Large Language Model-Based Interpretable Machine Learning Control in Building Energy Systems

Abstract: The potential of Machine Learning Control (MLC) in HVAC systems is hindered by its opaque nature and inference mechanisms, which is challenging for users and modelers to fully comprehend, ultimately leading to a lack of trust in MLC-based decision-making. To address this challenge, this paper investigates and explores Interpretable Machine Learning (IML), a branch of Machine Learning (ML) that enhances transparency and understanding of models and their inferences, to improve the credibility of MLC and its industrial application in HVAC systems. Specifically, we developed an innovative framework that combines the principles of Shapley values and the in-context learning feature of LLMs. While the Shapley values are instrumental in dissecting the contributions of various features in ML models, LLM provides an in-depth understanding of the non-data-driven or rule-based elements in MLC; combining them, LLM further packages these insights into a coherent, human-understandable narrative. The paper presents a case study to demonstrate the feasibility of the developed IML framework for model predictive control-based precooling under demand response events in a virtual testbed. The results indicate that the developed framework generates and explains the control signals in accordance with the rule-based rationale.

• The paper presents a novel framework that enhances the interpretability of machine learning control in building energy systems using SHAP values and LLMs.
• It employs a case study with a virtual testbed of a small office building to validate the approach for precooling during demand response events.
• The framework promotes increased trust and practical adoption of AI-based control systems, leading to improved energy efficiency and sustainability.

Enhancing Interpretability in Machine Learning Control for Building Energy Systems

Introduction to Interpretable Machine Learning and LLMs in Building Energy Management

The adoption of Machine Learning Control (MLC) techniques in Heating, Ventilation, and Air Conditioning (HVAC) systems represents a significant advancement in optimizing building operations, contributing to reduced energy consumption and emissions. However, the intrinsic complexity and opaqueness of MLC pose major challenges in their wider acceptance and application. Addressing these challenges, recent research led by Liang Zhang and Zhelun Chen introduces an innovative framework combining Shapley additive explanation (SHAP) values and LLMs to render MLC decisions in building energy systems more interpretable and transparent to users.

The Interpretable Machine Learning Framework

The paper presents a systematic approach that leverages the potential of SHAP values to quantify the contribution of various features in ML models and enhance their interpretability. SHAP values, rooted in cooperative game theory, offer a mathematically rigorous method for attributing prediction outcomes to individual features. Nevertheless, while SHAP values provide a significant advancement towards model interpretability, they do not fully address the gap in understanding complex control decisions in MLC, especially when such decisions are derived from the aggregation of multiple models and rules.

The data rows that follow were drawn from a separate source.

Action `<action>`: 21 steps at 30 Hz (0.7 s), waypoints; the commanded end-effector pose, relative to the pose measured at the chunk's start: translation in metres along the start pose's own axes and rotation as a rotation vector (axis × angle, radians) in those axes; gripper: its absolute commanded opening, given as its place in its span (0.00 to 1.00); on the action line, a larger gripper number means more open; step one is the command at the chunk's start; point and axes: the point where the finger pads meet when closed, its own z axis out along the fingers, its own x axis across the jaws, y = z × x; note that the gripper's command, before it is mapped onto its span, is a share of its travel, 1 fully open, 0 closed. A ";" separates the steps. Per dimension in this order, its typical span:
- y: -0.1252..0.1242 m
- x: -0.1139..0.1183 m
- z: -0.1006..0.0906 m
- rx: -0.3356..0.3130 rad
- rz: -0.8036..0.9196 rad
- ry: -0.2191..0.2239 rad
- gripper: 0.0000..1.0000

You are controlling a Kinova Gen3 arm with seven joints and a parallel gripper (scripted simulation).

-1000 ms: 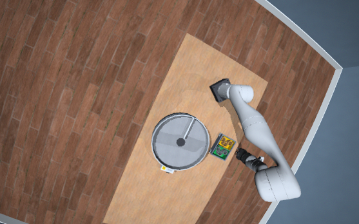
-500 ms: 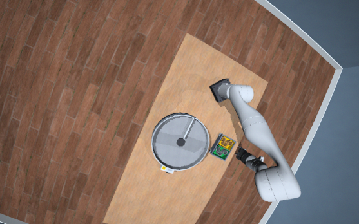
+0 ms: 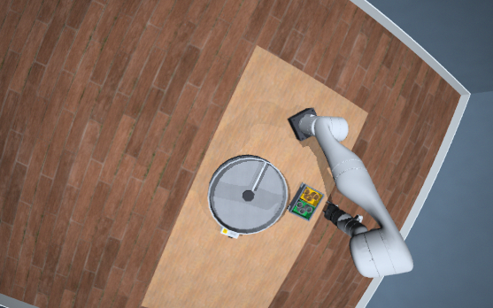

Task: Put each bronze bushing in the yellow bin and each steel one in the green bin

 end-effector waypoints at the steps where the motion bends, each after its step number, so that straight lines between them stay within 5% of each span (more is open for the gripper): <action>1: 0.000 0.000 -0.001 0.001 0.000 0.002 1.00; 9: 0.013 0.007 -0.007 0.001 0.000 0.002 1.00; 21: 0.064 0.034 -0.031 0.001 0.000 0.002 1.00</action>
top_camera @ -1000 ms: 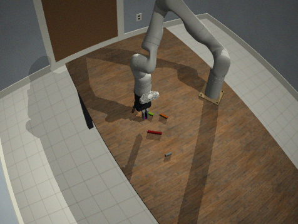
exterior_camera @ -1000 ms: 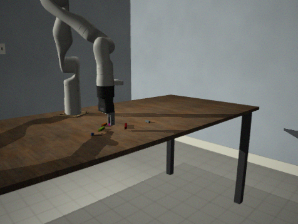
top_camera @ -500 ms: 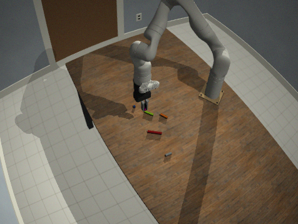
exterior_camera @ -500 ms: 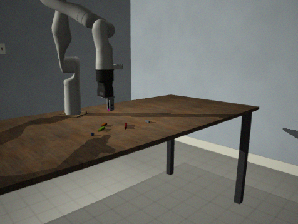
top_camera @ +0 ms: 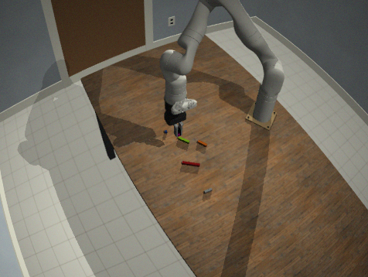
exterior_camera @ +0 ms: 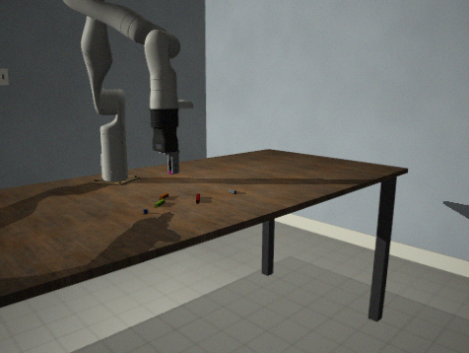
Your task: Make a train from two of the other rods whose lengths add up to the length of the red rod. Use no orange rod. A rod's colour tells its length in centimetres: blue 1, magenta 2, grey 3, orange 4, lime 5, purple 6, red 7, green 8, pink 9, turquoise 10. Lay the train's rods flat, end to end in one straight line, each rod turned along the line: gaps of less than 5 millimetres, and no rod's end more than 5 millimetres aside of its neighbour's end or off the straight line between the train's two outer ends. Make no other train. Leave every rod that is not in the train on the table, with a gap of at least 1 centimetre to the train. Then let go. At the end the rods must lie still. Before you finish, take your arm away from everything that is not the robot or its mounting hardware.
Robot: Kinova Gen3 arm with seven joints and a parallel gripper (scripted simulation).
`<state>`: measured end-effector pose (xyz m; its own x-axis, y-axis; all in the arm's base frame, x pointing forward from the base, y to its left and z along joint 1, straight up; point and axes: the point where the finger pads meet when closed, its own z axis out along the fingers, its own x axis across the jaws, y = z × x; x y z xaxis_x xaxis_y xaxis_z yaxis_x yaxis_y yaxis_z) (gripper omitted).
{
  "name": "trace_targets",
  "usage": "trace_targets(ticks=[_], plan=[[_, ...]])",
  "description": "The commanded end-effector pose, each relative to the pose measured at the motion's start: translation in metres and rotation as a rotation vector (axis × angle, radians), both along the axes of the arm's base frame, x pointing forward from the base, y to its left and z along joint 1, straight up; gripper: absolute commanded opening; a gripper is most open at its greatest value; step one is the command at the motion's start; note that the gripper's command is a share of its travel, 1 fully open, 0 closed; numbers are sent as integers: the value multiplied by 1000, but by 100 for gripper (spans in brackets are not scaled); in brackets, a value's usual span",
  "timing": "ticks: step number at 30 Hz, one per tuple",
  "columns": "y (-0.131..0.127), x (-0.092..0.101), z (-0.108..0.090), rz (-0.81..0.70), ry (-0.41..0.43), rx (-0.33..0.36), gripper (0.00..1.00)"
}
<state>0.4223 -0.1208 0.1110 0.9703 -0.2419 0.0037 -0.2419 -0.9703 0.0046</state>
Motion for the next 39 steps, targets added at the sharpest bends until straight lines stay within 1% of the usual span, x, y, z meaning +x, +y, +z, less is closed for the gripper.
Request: trace_targets(ticks=[1,9,18,20,27,35,37,39], plan=[[1,0,3,1,1,1,24],[6,-2,2,-18,5,1,24],[22,-1,1,-106,11,0,24],[22,-1,1,-106,11,0,24],[43,-1,0,-230,14,-2,24],[73,-2,0,-423,18,-5,24],[73,-2,0,-423,18,-5,24],[81,-2,0,-478,19,-6,24]])
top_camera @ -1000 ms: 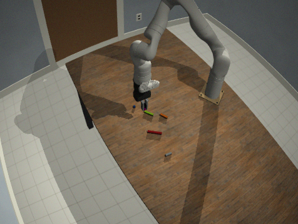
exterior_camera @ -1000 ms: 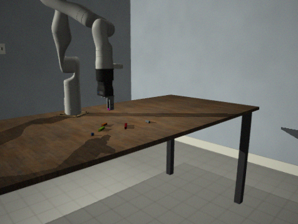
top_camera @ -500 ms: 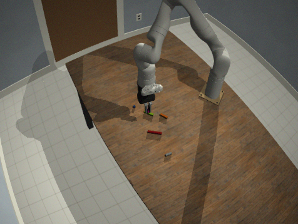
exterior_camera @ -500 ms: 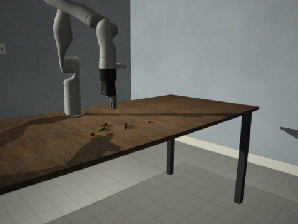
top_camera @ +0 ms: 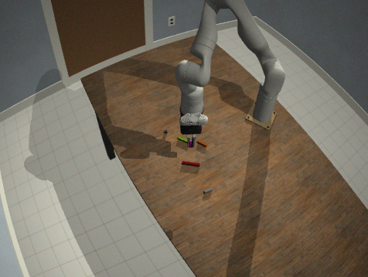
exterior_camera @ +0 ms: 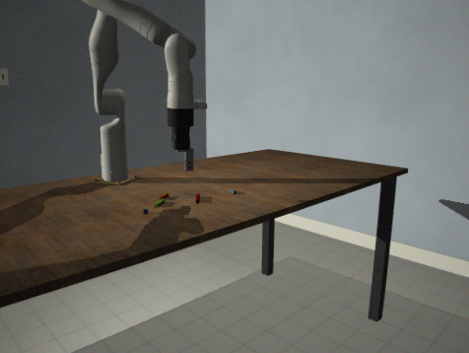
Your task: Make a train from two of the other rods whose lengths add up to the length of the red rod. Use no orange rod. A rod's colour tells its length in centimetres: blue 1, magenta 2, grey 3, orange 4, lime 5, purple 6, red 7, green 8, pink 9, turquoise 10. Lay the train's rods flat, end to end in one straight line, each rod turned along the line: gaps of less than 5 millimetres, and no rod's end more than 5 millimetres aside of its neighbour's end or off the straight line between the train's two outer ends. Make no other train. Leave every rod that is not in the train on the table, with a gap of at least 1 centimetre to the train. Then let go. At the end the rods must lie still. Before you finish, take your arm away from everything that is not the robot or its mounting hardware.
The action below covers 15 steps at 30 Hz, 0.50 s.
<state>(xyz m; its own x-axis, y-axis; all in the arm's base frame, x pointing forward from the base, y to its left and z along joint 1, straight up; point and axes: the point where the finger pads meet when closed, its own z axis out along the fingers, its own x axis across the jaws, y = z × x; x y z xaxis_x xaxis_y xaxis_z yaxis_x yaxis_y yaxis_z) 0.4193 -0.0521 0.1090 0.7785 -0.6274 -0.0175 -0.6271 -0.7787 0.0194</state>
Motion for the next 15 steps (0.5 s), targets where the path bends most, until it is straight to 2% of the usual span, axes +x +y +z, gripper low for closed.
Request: trace_targets(ticks=[1,13,15], plan=[[16,0,2,-72,-6,-5,24],[64,-10,2,-425,-8,-16,24],[64,-10,2,-425,-8,-16,24]])
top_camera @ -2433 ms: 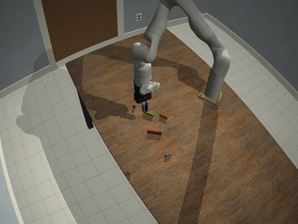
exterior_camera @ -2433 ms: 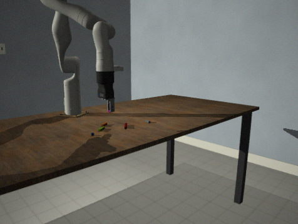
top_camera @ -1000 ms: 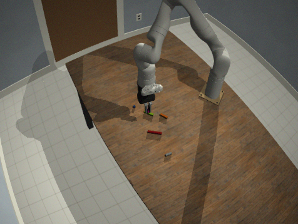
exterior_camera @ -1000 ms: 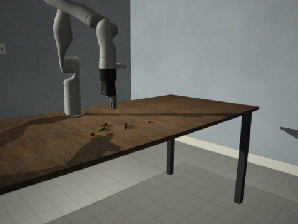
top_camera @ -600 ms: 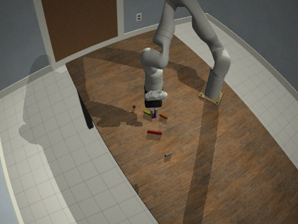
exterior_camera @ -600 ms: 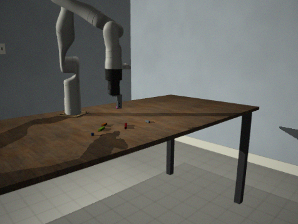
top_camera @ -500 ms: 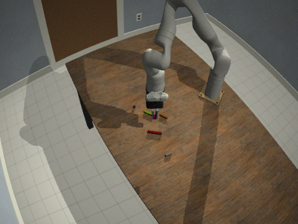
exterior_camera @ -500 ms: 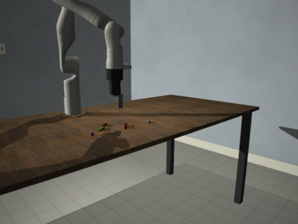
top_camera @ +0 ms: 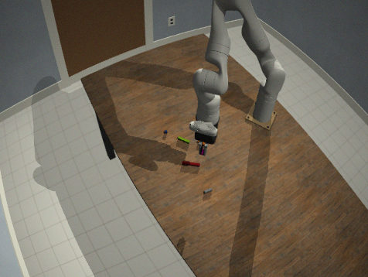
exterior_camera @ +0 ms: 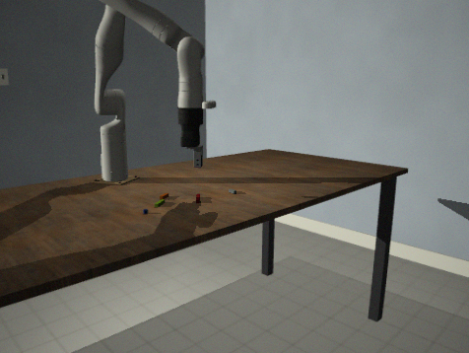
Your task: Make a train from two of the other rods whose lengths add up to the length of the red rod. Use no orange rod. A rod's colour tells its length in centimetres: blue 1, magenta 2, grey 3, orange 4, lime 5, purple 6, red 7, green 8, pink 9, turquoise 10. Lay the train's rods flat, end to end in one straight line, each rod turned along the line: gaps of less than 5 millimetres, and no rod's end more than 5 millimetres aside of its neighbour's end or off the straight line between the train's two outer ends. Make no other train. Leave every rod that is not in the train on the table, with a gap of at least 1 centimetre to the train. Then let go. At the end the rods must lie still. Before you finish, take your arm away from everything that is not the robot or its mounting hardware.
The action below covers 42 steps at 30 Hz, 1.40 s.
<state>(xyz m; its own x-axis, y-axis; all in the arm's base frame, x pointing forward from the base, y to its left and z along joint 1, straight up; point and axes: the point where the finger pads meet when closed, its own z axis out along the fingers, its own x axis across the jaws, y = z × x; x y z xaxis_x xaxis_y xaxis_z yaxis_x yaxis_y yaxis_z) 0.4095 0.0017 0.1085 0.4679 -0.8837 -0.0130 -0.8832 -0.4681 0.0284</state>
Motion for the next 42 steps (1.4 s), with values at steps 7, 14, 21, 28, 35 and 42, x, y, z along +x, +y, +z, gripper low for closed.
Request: trace_targets(ticks=[7,14,21,28,35,42], plan=[[32,-7,4,-218,-21,-11,24],[49,-14,6,-387,-30,-11,24],[58,-19,6,-480,-35,-7,24],[64,-24,7,-567,-37,-7,24],[65,-26,7,-604,-34,-7,24],[68,-27,7,-620,-34,-3,24]])
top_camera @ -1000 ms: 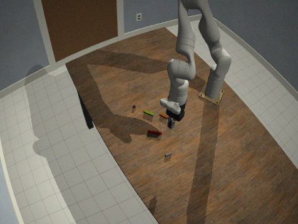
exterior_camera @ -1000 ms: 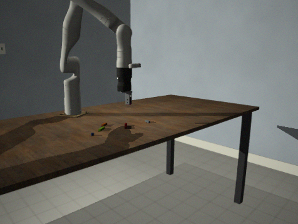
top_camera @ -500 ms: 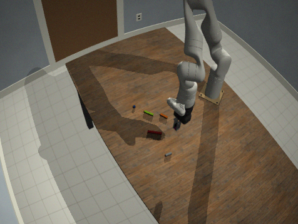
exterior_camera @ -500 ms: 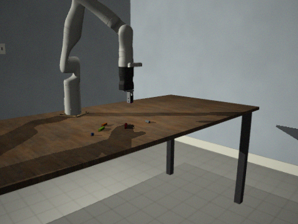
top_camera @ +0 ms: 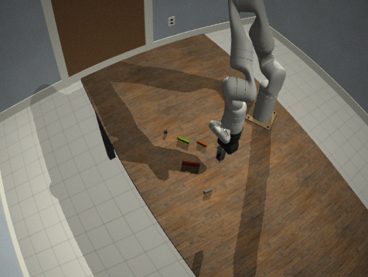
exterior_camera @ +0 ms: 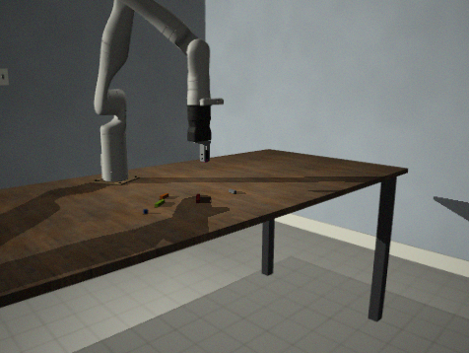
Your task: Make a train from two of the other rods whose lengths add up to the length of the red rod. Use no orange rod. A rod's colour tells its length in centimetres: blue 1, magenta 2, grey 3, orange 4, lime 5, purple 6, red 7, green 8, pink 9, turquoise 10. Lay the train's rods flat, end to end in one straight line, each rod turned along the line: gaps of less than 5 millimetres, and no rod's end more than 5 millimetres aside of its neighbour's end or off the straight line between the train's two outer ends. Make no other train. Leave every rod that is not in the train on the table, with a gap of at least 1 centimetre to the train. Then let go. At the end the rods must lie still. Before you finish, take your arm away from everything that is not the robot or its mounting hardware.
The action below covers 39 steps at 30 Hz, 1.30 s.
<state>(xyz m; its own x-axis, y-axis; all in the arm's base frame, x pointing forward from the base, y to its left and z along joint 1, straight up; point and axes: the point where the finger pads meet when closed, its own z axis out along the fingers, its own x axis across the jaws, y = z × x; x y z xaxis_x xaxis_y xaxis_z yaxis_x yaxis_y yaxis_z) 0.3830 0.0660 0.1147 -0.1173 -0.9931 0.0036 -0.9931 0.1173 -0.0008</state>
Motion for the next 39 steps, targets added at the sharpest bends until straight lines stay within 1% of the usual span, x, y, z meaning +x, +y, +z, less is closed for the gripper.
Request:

To bridge this gap, the researchers integrated LLMs into the interpretive process, utilizing their capacity to generate coherent narratives from structured data and explanations provided by SHAP. This integration allows for a more comprehensive understanding of MLC decisions by translating mathematical and model-specific explanations into intuitively accessible language, thus fostering trust and facilitating more informed decision-making among building operators.

Methodology and Case Study Implementation

The methodology section of the paper delineates the steps undertaken to combine SHAP values with LLMs. It starts with understanding the rule-based parts of Model Predictive Control (MPC), employing SHAP for generating interpretability results for each machine learning model involved, and culminates in utilizing LLMs to package these insights into a coherent narrative. This is followed by a case study where the proposed framework was applied to a virtual testbed featuring a small office building. The case study demonstrates the utility of the framework in providing interpretable control signals for precooling operations during demand response events.

Implications and Future Directions

This research holds significant implications for the practical application of MLC in building energy management. By enhancing the interpretability of MLC, the framework can play a crucial role in increasing the adoption and trust in AI-enhanced control systems among building operators. This, in turn, has the potential to facilitate more efficient energy use, reduce operational costs, and contribute to broader environmental sustainability goals.

Looking ahead, the paper identifies the need for further refinement of the integration between SHAP values and LLMs, particularly in automating and scaling the interpretive process to accommodate complex control scenarios. Additionally, future research could explore the application of this framework in other domains where MLC is employed, potentially extending its benefits beyond building energy systems.

Conclusion

In summary, the paper by Zhang and Chen introduces a pioneering approach to making machine learning control in building energy systems more interpretable and accessible. Through the innovative combination of SHAP values and LLMs, the proposed framework marks a significant step forward in bridging the trust gap between machine learning practitioners and building operators. As the field progresses, the continued development and application of such frameworks will be integral to harnessing the full potential of AI and ML in enhancing building energy efficiency and sustainability.